Word for word, please copy the listing below, with its pictures left out.

*** Opening Data ***

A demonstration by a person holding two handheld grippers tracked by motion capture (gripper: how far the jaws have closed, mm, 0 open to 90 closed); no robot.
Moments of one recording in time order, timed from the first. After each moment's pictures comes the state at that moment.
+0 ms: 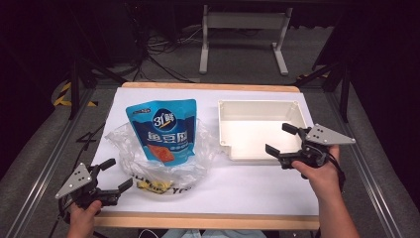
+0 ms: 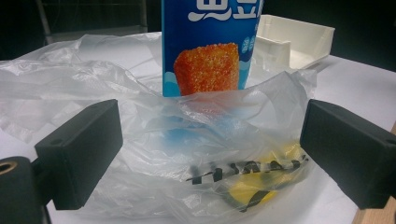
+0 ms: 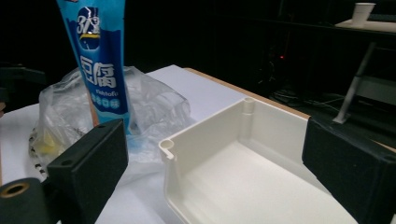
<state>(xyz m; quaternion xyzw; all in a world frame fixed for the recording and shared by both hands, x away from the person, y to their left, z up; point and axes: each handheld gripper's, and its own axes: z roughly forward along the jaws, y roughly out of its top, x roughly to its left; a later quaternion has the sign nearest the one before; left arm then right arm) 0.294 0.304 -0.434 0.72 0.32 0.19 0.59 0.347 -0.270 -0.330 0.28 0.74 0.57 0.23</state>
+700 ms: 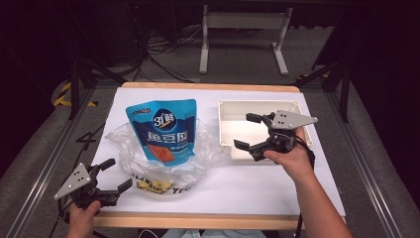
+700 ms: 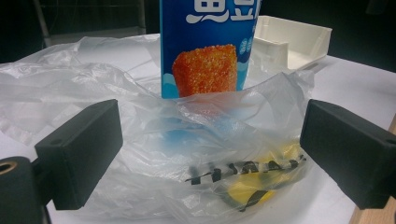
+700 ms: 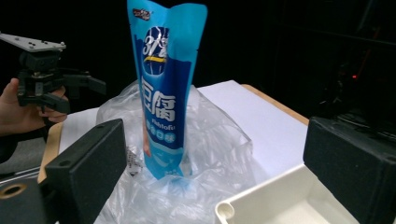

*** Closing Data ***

§ **Result of this task**
A demonstration by a person holding two handheld grippers tracked by motion capture (gripper: how far the jaws have closed, mm, 0 open to 90 closed); no robot.
Moments of one recording in time order, timed from the first. After each moment's pictures comes the state at that moment.
+0 ms: 
+0 ms: 
+0 ms: 
<state>(xyz m; quaternion xyzw; all in a world frame fixed for the recording and shared by both hands, x away from the person, y to their left, z up; point and axes: each handheld gripper's, and its own axes: z roughly forward along the jaws, y roughly out of its top, x roughly to its left; a later quaternion has the sign nearest the one before; left arm then right arm) 0.294 0.304 -0.434 0.72 0.32 0.19 0.59 0.347 -0.270 -0.330 0.28 0.74 0.57 0.23</state>
+700 ms: 
+700 ms: 
+700 ms: 

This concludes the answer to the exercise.